Further, UFCW Local 455 has not allowed members to vote on a tentative agreement that would improve the security and stability of past and future pension benefits by moving to a new variable annuity pension plan (VAPP) which would include a nearly USD 1 billion investment by Kroger. UFCW Local 455’s failure to allow a vote on the pension proposal holds both parties back from enhancing the security of pension benefits of thousands of Kroger Family of Companies associates who are also UFCW members across the country.
Facts about the Investment in Houston Associates according to Kroger
- Every frontline Houston associate will receive an increase in pay over the next six months
- This additional wage increase follows wage increases earlier this year and USD 8 million in wage increases in October 2019
- Kroger Houston will spend more than USD 75 million annually on health care for hourly associates
- Kroger Houston associates will pay just USD 32 for individual coverage or USD 172 for family coverage each month in a company-administered plan
- By comparison, the national average per month for individual coverage is USD 103 and USD 501 for family coverage – according to the Kaiser Family Foundation Employer Health Benefits Summary of Findings, 2019.
- Kroger has offered to invest nearly USD 1 billion to improve the stability and security of past and future pension benefits for 33,000 associates across 14 divisions – including Houston meat clerks.
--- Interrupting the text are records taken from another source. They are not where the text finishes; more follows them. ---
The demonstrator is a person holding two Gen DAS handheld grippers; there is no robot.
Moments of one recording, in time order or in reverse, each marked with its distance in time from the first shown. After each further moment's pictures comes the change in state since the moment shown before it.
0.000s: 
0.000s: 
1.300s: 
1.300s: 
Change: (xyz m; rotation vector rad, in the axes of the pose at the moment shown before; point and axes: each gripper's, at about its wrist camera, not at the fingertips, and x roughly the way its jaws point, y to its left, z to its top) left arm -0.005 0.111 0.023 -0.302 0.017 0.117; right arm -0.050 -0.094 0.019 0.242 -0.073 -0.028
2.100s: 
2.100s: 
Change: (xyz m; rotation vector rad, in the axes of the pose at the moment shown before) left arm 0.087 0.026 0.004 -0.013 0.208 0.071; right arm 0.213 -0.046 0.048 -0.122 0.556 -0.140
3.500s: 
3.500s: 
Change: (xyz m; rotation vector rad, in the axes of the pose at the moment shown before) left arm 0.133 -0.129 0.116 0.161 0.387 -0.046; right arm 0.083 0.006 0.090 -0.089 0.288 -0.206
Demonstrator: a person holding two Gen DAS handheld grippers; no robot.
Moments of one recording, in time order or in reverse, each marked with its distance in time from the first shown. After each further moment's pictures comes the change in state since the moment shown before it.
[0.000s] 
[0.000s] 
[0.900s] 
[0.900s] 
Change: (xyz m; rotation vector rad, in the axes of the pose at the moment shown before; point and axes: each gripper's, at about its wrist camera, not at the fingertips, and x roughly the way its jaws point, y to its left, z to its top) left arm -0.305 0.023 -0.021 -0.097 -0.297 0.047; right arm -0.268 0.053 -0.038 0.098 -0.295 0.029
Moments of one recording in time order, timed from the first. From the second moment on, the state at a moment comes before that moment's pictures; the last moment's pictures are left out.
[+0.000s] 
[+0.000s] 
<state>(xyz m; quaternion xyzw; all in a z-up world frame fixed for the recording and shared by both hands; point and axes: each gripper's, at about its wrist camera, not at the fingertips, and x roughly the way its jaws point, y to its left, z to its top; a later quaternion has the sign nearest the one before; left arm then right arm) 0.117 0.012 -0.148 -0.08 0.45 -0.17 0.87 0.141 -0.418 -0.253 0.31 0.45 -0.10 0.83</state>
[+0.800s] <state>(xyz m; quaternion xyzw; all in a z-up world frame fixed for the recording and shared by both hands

Establishing a new variable annuity pension plan (VAPP) is the most effective way to do this.
Associates’ health care coverage is transitioning to a company-sponsored plan from their current South-Central Health and Welfare Fund. Kroger believes the South-Central Fund is unstable because it significantly reduced benefits in 2019 for Kroger associates. This move to a company-administered plan is a critical step in ensuring stable, affordable and secure benefits for Kroger Houston associates now and in the future.